* [Exercise requirements]: Everything in the listing must be repeated exactly, apart from the images.
# # #
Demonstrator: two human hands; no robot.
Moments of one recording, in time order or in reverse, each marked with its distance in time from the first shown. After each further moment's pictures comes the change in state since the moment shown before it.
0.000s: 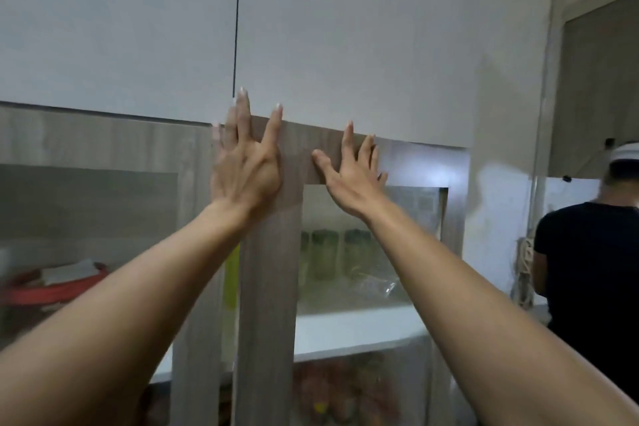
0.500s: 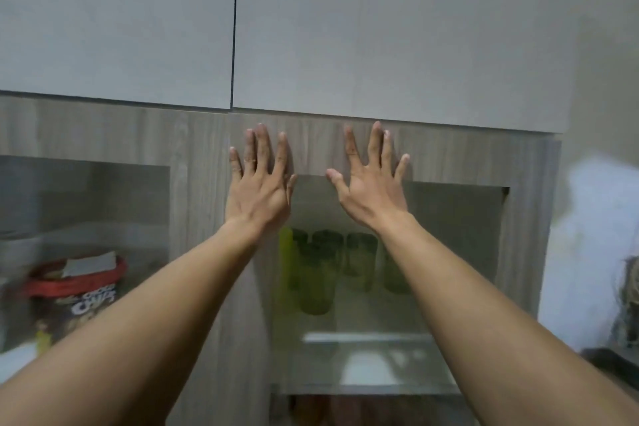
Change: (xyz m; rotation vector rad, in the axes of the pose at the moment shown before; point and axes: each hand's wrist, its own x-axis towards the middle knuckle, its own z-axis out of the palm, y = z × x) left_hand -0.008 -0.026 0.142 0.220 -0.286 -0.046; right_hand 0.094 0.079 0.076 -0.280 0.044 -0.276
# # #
* [Solution to this exercise]:
Demonstrator: two human hands; no robot.
Moments of one recording, in time order or in reverse, each marked with its distance in time from the first shown. After each further moment's pictures comes the change in state since the moment shown before it.
0.000s: 
0.500s: 
Change: (xyz m; rotation vector rad, in the axes of the pose at the moment shown before; point and axes: each hand's wrist, its own x-axis towards the middle knuckle, its own z-axis out of the palm, y = z × x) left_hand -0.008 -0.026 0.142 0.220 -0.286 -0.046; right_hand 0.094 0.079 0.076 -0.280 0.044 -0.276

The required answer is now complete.